Not all smiles were created equal and we can instantly read that in photos as well as we do in person. 

These three photos show you the key difference in a 'simple smile' and why it's important not to just say 'cheese'. The one-sided smirk is one of the 'mistakes' I see most. People can often think it's cute or a little cheeky. But the trouble with this is that in a headshot this smile comes across as more aggressive than friendly and welcoming. 

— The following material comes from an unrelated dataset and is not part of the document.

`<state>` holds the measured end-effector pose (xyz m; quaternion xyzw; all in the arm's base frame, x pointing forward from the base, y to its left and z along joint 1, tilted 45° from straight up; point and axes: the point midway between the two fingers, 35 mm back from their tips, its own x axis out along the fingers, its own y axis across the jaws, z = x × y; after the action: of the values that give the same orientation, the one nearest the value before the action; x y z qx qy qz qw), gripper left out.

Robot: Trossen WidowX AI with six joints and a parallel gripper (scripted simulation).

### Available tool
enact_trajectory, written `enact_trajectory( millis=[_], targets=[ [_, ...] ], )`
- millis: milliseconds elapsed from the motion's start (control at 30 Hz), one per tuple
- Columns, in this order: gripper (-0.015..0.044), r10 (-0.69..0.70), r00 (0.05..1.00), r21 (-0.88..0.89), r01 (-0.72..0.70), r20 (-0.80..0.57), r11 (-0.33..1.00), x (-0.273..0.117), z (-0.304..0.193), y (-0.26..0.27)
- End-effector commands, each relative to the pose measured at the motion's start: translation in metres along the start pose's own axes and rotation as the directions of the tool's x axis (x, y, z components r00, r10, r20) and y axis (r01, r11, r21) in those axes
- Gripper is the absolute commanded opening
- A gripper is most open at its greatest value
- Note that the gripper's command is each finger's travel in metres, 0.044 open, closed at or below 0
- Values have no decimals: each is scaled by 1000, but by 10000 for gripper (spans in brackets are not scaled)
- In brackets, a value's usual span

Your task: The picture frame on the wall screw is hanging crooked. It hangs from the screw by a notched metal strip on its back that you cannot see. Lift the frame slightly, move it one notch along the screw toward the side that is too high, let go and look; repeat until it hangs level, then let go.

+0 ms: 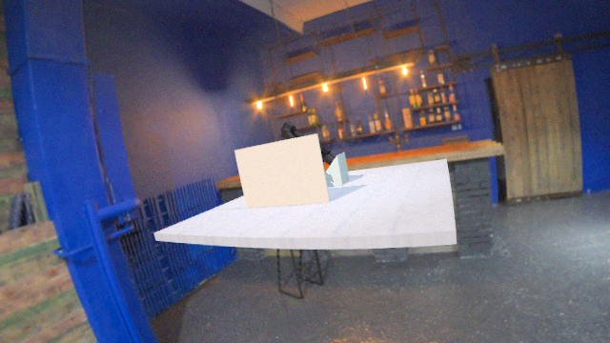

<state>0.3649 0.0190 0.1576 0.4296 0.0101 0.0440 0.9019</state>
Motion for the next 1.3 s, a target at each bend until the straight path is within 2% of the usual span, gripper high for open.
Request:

Our highly built body language skils also mean that we can 'feel' a fake smile a way off. A full, even, open-mouthed smile is most genuine, but only when it reaches your eyes as well. Don't shy away from any 'wrinkles' that come with a proper smile, they are the viewers signal that this is an honest smile, and this is a person I can be open with and trust. 

Body language

Even though we are talking just headshots the posing and camera angle makes such a difference to the message being sent

By turning your shoulders away from the camera you are coming across less agressive than straight on. This can be good if you want to be seen as more reserved or circumspect. But this pose can also seem less confident or open. 

Positioning the camera ange from below is not often used (hello less flattering) but is a powerful pose for being seen as more confident and capable. In contrast is the 'from above' angle which we all love because it's more flattering. It brings the eyes forward and body away. This pose however is good to look 'young' but with that comes the other assumptions of youth ie. inexperience or demure. 

Again, none of these poses are necessarily wrong or right, it's just important to keep them in mind when you are having your photograph taken so you can make sure that you are sending exactly the right message!